▶ **Given data**
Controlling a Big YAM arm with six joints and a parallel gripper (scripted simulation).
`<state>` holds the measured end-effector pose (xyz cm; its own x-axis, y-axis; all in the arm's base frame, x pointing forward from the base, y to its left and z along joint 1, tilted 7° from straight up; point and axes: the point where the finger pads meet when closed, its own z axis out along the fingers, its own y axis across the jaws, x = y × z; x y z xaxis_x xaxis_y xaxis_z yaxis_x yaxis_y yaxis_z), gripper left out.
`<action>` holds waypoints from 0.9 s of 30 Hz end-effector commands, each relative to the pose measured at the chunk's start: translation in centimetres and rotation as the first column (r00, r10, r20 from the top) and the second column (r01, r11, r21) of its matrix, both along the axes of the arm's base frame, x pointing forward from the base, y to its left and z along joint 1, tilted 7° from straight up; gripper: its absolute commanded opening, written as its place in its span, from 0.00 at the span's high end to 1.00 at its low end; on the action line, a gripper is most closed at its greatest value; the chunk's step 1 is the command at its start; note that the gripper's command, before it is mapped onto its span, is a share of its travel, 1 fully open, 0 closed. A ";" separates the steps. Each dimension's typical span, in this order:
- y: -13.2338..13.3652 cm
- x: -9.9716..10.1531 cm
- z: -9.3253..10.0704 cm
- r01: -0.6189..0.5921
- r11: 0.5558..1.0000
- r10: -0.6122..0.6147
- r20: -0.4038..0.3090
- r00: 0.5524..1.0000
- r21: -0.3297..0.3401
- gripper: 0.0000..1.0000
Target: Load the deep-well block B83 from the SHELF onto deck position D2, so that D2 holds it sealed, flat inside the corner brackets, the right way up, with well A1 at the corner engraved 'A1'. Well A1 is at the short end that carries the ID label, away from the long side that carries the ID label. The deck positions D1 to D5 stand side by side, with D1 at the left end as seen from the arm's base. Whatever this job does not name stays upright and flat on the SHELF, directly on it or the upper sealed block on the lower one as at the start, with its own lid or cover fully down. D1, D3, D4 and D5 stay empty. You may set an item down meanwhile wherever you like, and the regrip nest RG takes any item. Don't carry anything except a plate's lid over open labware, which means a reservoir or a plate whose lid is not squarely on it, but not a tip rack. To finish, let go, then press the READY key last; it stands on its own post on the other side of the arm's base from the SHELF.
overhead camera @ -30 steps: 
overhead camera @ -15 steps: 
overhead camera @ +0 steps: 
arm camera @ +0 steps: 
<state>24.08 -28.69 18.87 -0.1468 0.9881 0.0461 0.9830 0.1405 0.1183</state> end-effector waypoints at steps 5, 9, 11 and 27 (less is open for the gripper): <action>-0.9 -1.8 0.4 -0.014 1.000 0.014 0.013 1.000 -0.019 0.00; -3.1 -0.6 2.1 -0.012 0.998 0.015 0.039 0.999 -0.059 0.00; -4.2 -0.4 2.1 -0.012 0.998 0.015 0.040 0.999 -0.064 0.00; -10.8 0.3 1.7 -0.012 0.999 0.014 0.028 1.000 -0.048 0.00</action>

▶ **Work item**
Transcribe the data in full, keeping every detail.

▶ **Answer box**
Controlling a Big YAM arm with six joints and a parallel gripper (scripted simulation).
`<state>` holds the measured end-effector pose (xyz cm; its own x-axis, y-axis; all in the arm's base frame, x pointing forward from the base, y to its left and z along joint 1, tilted 7° from straight up; point and axes: the point where the finger pads meet when closed, its own z axis out along the fingers, its own y axis across the jaws, x = y × z; x y z xaxis_x xaxis_y xaxis_z yaxis_x yaxis_y yaxis_z), gripper left out.
`<action>` holds waypoints from 0.9 s of 30 Hz end-effector commands, each relative to the pose measured at the chunk's start: translation in centimetres and rotation as the first column (r00, r10, r20 from the top) and the second column (r01, r11, r21) of its matrix, both along the axes of the arm's base frame, x pointing forward from the base, y to its left and z along joint 1, tilted 7° from straight up; gripper: its absolute commanded opening, written as its place in its span, from 0.00 at the span's high end to 1.00 at its low end; on the action line, a gripper is most closed at its greatest value; the chunk's step 1 is the command at its start; note that the gripper's command, before it is mapped onto its span, is a share of its travel, 1 fully open, 0 closed. A ";" separates the steps. Each dimension's typical span, in this order:
- y: -13.2338..13.3652 cm
- x: -9.9716..10.1531 cm
- z: -9.3253..10.0704 cm
- r01: -0.6189..0.5921
- r11: 0.5558..1.0000
- r10: -0.6122..0.6147
- r20: -0.4038..0.3090
- r00: 0.5524..1.0000
- r21: -0.3297..0.3401
- gripper: 0.0000..1.0000
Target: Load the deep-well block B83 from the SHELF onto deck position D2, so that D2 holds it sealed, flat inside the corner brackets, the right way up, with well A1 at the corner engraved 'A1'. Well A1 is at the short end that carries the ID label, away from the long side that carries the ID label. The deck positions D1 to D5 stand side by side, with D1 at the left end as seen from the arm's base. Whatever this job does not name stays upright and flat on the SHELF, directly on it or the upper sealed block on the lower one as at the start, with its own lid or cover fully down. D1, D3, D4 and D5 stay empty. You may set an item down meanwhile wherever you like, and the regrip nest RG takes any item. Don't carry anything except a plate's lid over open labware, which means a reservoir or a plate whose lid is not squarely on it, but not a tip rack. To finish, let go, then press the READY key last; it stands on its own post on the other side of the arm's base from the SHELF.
overhead camera @ -30 steps: 
overhead camera @ -15 steps: 
overhead camera @ +0 steps: 
arm camera @ +0 steps: 
<state>24.08 -28.69 18.87 -0.1468 0.9881 0.0461 0.9830 0.1405 0.1183</state> end-effector waypoints at steps 5, 9, 11 and 27 (less is open for the gripper): <action>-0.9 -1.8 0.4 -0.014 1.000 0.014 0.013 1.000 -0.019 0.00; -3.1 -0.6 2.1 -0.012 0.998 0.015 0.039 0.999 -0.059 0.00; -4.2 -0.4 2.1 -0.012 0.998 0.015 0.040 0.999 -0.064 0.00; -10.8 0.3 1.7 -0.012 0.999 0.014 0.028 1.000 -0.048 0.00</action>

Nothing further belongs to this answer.